**PROBLEM:** Count the lines of the listing below where "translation" shows up, and please answer with that number only.
** RECORDS FOR THIS EXERCISE follows **
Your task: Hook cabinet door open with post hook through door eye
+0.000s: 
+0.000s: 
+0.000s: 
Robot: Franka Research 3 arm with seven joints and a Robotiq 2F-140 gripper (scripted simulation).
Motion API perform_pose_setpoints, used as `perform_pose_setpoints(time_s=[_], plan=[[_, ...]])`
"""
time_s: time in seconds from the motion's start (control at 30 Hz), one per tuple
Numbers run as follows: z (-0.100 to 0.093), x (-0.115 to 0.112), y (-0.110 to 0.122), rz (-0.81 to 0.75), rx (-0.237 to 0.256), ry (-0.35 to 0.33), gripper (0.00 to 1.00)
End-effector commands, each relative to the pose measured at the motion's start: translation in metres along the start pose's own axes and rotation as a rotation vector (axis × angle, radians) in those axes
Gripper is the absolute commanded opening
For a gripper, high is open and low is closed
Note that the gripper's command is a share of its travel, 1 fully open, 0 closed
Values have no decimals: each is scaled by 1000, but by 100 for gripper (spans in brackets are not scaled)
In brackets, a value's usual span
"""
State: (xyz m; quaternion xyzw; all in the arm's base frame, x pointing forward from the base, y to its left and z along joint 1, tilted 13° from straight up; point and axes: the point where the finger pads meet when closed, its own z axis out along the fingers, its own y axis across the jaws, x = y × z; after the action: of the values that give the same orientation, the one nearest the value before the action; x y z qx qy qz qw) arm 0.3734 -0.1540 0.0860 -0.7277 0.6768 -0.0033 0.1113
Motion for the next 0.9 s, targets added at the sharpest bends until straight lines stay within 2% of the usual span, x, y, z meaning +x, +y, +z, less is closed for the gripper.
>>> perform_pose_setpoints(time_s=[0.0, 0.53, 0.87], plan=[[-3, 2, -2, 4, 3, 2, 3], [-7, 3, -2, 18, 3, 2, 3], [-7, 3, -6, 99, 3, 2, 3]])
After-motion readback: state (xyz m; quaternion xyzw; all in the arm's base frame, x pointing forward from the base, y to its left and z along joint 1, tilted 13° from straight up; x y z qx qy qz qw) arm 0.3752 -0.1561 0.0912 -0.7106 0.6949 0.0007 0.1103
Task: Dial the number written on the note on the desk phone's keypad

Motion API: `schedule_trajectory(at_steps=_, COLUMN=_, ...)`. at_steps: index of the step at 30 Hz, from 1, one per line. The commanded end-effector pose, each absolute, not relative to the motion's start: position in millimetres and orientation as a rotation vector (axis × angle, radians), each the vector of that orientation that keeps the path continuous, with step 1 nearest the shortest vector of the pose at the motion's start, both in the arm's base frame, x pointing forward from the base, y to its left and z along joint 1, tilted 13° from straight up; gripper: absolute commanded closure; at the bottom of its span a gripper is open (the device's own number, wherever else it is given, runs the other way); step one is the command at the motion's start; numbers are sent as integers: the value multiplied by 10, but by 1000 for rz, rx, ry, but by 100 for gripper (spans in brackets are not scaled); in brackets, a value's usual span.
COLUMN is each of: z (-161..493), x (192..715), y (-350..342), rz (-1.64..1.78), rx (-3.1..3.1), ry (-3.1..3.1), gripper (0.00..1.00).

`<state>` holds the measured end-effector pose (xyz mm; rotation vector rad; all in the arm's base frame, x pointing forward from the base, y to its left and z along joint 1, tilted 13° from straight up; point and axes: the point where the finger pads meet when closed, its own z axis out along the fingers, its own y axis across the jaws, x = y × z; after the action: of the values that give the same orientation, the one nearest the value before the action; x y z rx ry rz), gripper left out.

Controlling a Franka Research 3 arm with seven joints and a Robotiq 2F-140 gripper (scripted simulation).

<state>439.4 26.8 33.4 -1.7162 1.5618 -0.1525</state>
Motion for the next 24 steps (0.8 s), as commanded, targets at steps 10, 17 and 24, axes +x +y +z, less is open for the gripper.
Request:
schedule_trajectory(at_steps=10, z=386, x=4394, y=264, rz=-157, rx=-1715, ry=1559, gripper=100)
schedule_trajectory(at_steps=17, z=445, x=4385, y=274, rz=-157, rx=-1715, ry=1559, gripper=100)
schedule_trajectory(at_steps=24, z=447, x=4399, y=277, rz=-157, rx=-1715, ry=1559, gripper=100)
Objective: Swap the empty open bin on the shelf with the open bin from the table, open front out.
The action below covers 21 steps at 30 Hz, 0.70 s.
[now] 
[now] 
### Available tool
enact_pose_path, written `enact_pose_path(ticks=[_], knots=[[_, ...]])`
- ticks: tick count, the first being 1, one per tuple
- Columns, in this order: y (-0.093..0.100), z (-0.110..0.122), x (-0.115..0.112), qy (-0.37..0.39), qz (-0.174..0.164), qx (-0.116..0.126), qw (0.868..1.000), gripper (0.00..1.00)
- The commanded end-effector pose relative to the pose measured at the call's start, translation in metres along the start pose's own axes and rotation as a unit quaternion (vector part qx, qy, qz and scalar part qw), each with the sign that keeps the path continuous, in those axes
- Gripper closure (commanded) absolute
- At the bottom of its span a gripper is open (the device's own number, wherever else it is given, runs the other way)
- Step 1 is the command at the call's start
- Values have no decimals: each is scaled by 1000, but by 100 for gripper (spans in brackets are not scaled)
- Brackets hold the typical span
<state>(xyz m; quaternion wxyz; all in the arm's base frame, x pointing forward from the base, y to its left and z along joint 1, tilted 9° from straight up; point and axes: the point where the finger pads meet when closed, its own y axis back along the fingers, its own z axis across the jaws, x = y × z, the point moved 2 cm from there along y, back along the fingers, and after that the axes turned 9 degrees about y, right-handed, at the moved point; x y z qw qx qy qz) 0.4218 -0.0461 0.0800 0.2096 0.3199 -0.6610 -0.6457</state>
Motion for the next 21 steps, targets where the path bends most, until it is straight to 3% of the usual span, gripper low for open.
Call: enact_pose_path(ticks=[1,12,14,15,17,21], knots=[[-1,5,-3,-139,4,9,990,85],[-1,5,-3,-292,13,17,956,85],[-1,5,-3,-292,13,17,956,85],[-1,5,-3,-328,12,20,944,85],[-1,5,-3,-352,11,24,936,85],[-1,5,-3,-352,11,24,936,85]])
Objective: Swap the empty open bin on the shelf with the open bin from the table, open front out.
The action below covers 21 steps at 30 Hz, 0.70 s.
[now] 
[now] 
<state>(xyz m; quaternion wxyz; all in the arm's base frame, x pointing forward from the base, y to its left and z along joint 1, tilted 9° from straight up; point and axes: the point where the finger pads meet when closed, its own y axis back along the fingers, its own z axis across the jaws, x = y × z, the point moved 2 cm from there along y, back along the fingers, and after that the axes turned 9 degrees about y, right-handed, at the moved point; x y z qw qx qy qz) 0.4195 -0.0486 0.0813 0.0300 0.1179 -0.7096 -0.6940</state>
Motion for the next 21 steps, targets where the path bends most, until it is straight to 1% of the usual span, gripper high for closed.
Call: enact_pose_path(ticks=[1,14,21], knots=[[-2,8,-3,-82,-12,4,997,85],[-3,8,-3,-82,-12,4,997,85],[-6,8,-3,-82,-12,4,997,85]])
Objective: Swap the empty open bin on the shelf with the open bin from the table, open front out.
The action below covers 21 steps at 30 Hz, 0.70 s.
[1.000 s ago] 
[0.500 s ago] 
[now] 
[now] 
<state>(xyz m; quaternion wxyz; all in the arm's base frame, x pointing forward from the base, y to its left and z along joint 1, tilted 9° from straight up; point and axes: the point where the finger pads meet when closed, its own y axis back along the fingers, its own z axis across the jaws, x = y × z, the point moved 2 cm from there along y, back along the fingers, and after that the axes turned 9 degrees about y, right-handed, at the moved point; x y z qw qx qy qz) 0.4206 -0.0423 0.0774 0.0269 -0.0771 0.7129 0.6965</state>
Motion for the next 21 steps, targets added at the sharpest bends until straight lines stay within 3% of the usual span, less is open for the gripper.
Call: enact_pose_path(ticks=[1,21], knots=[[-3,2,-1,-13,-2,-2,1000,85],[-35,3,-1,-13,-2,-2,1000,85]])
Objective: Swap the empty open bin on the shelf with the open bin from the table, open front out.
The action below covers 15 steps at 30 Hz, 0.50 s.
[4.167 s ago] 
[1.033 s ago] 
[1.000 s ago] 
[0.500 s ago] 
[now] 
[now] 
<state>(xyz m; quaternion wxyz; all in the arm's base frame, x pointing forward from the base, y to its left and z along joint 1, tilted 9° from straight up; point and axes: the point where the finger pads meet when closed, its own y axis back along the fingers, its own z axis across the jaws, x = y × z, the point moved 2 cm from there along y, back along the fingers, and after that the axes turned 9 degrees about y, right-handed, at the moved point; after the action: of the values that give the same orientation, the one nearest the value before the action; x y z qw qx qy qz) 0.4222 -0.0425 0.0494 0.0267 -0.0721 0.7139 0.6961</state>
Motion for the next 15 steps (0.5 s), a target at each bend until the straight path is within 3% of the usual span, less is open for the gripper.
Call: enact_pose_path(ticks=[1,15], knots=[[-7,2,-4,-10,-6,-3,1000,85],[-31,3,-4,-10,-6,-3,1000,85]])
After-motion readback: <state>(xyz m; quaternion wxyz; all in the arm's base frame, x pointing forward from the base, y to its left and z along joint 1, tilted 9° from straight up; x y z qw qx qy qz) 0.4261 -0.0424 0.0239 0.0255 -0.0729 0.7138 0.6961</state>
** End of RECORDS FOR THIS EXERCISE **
**ANSWER:** 2